▶ **What the task requires**
Could you return the data that follows exactly, minus the images?

<<<<

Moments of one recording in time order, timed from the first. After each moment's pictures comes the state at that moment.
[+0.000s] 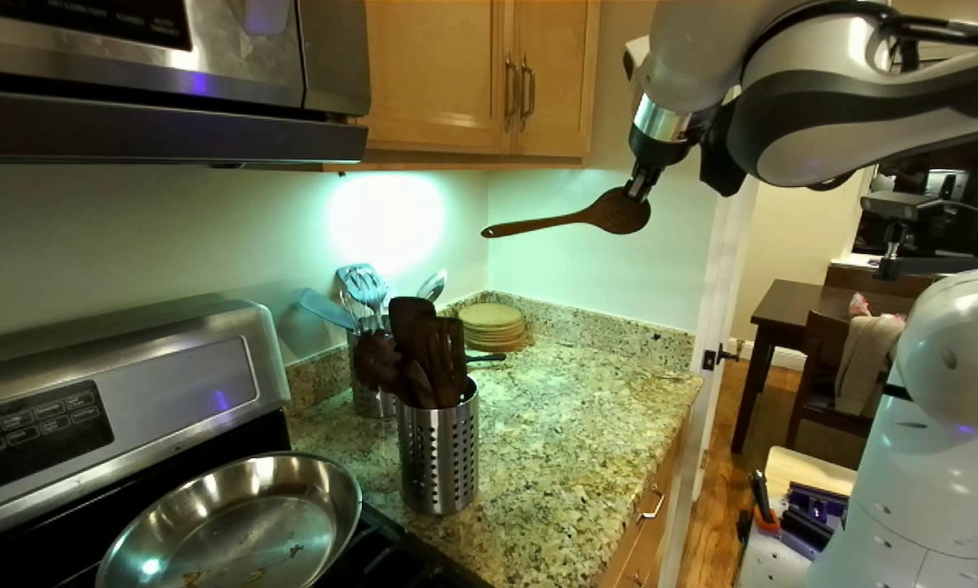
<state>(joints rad) -0.16 -1.01 0.27 -2.73 -0.73 2.12 0.28</state>
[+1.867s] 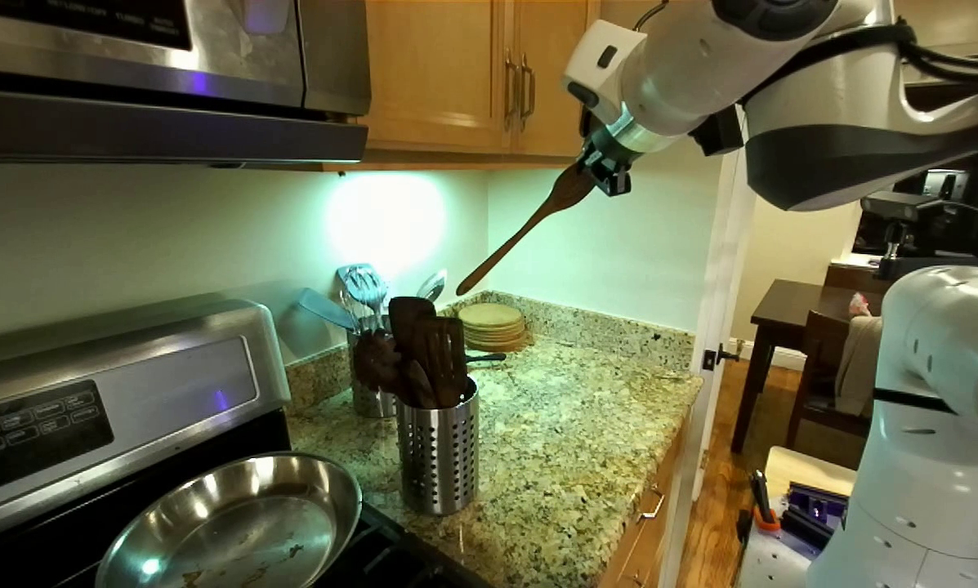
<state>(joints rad) 0.18 -0.92 0.20 -2.72 -1.20 2.12 -0.10</state>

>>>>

▶ **Written reply**
Moments of one recording in time order, timed from the first. After each moment's pictures comes the state at that moment.
[+0.000s] 
<state>(joints rad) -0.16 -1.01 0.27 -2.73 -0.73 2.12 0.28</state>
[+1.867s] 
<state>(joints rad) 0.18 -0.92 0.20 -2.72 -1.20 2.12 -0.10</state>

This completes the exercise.